As he started to pull the door shut behind him, her cell phone rang from the corner of her desk. She glanced at it, expecting it to be the body shop calling with an estimate about repairs to her car, but instead her brother’s picture popped up on the screen.
“Excuse me,” she said to the women. “I need to take this.” Well, actually she needed a few minutes’ break from this futile argument, and more pain relievers. As soon as the women left her office, it was back to the mountain of paperwork she still had to wade through.
Stepping out into the hall, she answered the call with a tired sigh, rubbing the back of her sore neck. “Hey.”
“Wow. Bad day already?” Kevin asked. “It’s only eight in the morning.”
“Don’t remind me,” she muttered, turning the corner so she could talk in a little alcove for some privacy. “What are you up to?”
“I’m at Mom and Dad’s. He had some banking stuff and whatever that I had to sign.”
That was promising, their father adding Kevin to his bank accounts as he restructured his estate. Things had been strained between them until recently. “I did that last night.”
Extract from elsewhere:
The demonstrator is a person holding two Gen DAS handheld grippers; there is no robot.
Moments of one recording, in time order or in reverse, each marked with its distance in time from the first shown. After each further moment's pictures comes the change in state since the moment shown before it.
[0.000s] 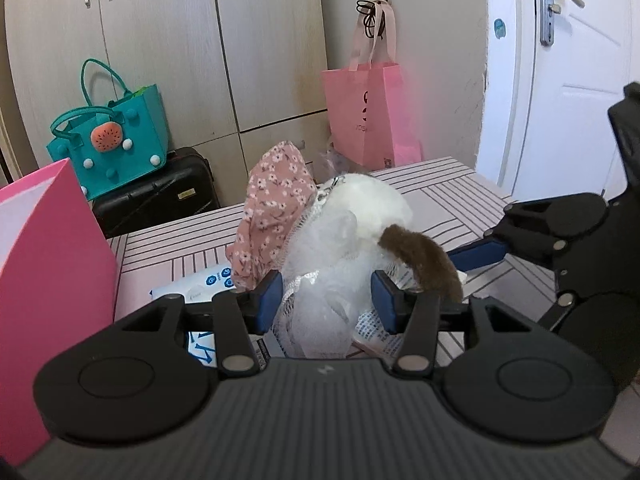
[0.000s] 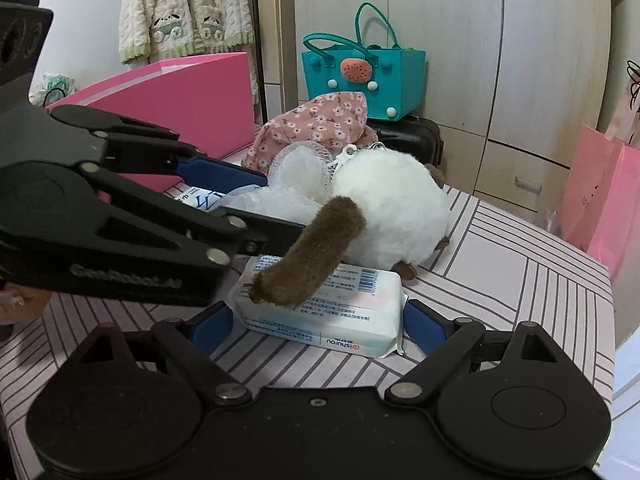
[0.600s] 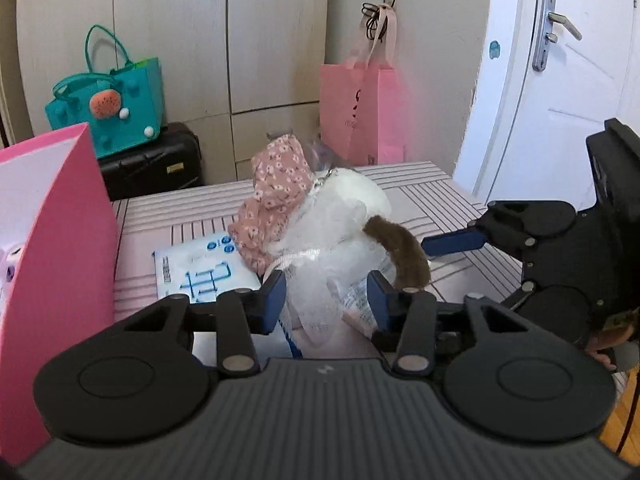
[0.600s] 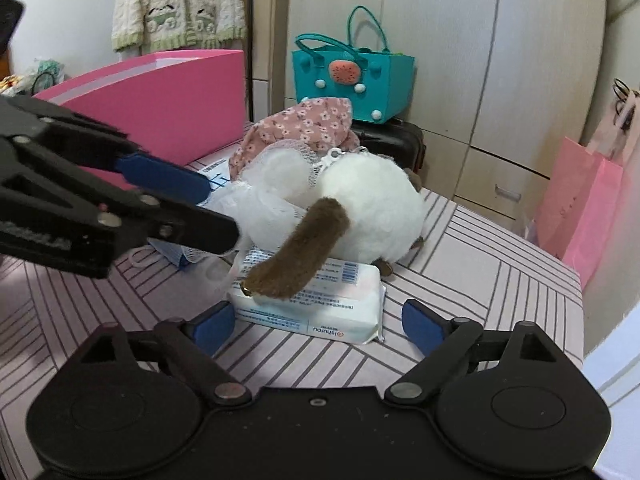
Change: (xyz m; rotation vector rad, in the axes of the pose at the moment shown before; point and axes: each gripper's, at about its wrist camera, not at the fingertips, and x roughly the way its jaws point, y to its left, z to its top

When Kevin had first come out to their parents officially five years ago, it hadn’t gone so well. Their dad had taken it especially hard. Either due to his alpha male ego, archaic beliefs, or maybe embarrass
ment, he’d refused to accept it.
Over the last eighteen months or so he and Kevin had mostly stabilized their rocky relationship, but only because her brother had adopted a “don’t ask, don’t tell” policy about his personal life with their parents. Kevin told Rowan everything, though. They weren’t just siblings, they were the best of friends.
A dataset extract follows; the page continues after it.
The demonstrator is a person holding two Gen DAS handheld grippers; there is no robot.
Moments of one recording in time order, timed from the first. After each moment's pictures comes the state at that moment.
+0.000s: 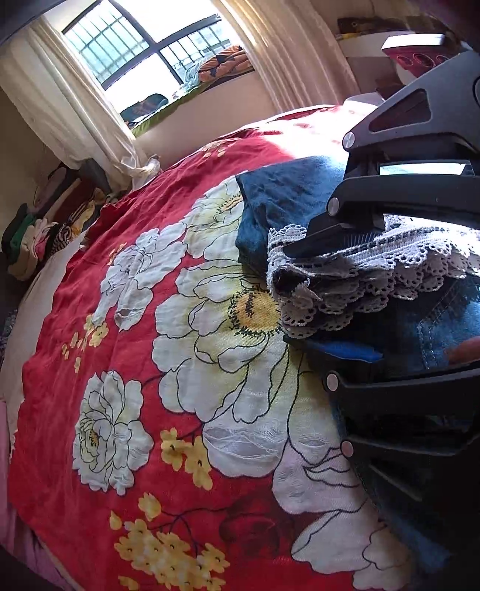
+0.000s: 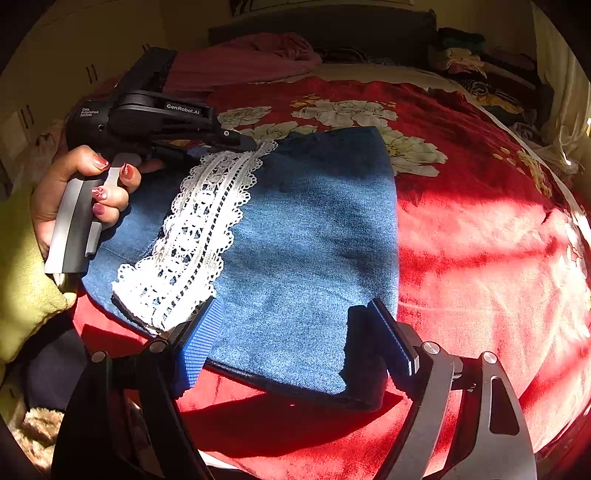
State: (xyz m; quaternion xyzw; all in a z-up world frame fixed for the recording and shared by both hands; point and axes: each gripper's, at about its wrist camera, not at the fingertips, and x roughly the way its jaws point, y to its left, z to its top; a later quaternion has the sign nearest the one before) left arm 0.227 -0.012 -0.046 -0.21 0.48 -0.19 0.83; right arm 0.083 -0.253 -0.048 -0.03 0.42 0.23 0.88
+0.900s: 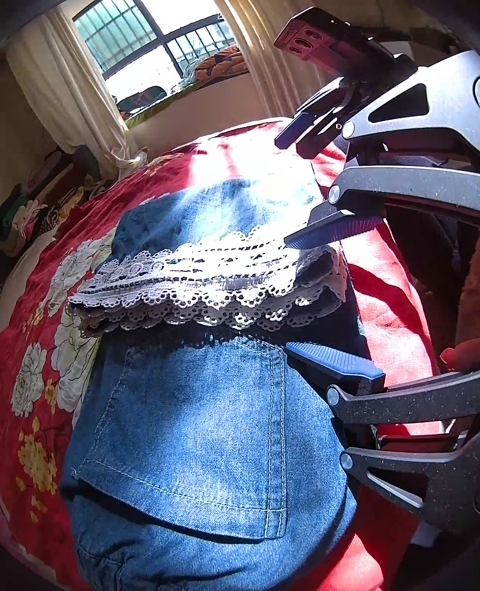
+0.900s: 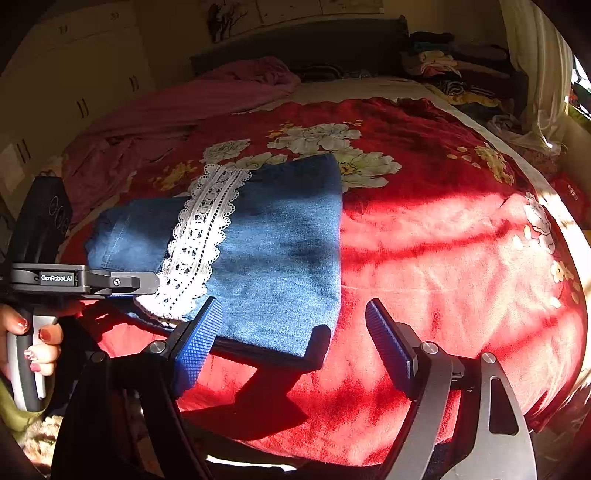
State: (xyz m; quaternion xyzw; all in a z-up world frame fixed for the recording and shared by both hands) left arm 0.080 -0.042 -0.055 -0.23 0.52 -0.16 0.81; right arm 0.058 -0.289 -0.024 0.01 0.39 0.21 0.89
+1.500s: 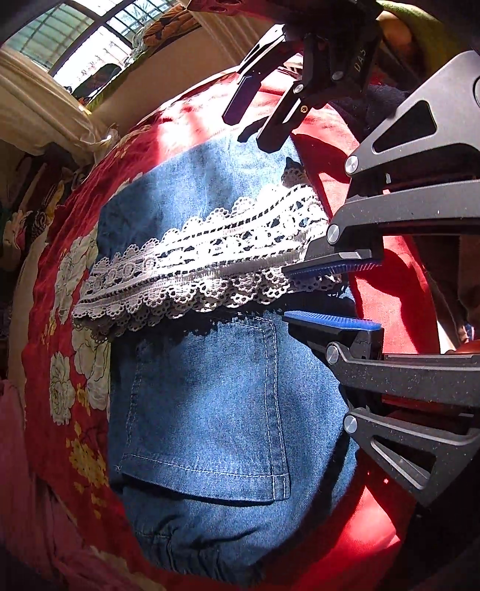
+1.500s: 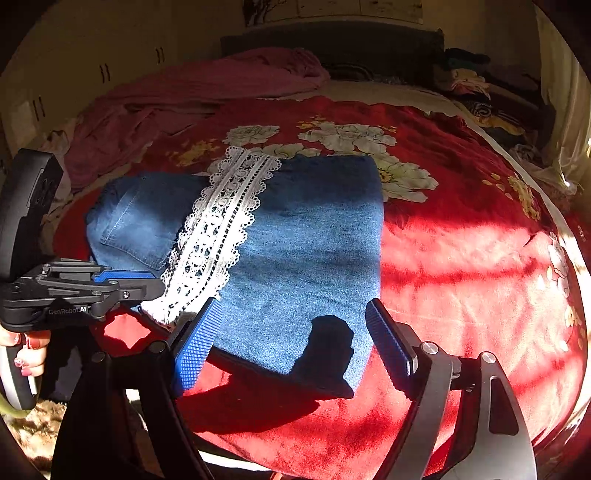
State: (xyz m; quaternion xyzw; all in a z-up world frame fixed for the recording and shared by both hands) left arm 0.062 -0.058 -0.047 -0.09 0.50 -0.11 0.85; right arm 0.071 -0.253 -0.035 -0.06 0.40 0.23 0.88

“How are you feeling? You sore?” Kevin asked.
“More than I bargained for. I would give anything to crawl back in bed and stay there.”
He made a sound of sympathy. “And I bet you’re working late tonight again, huh.”
“Every day from now until I die, yes,” she said with a wry chuckle, only half-joking. “I’ve signed on for a lifetime of indentured servitude.”
“A chip off the old block. Dad must be so proud,” Kevin teased, and Rowan winced inside. She’d certainly done her best to follow in their father’s footsteps, but he left a wide trail to follow and she wasn’t sure she would ever be able to match it. Deep down, she didn’t want to. “How about I bring you dinner there later on? I’ll get takeout from that Greek place you love.”
He was so good to her. “This is why you’re my favorite brother.”
“I know. You’re lucky to have me.”
“And you never let me forget it.” She was two years older. “And I still think I won the sibling jackpot.”
“Just for that, I’m bringing crème caramel for dessert. And I’ll even take the takeout containers home with me when I leave.”
“You’re a saint.”
“I know. See you at six?” He worked at a pharmacy a few blocks from her office. They had lunch together at least once a week, unless she was preparing for a big case like this one. She missed just spending time with him; he always made her feel better about everything. And she wanted to confide in him about Malcolm, since he’d been the one to introduce the two of them at that veteran’s charity gala last year.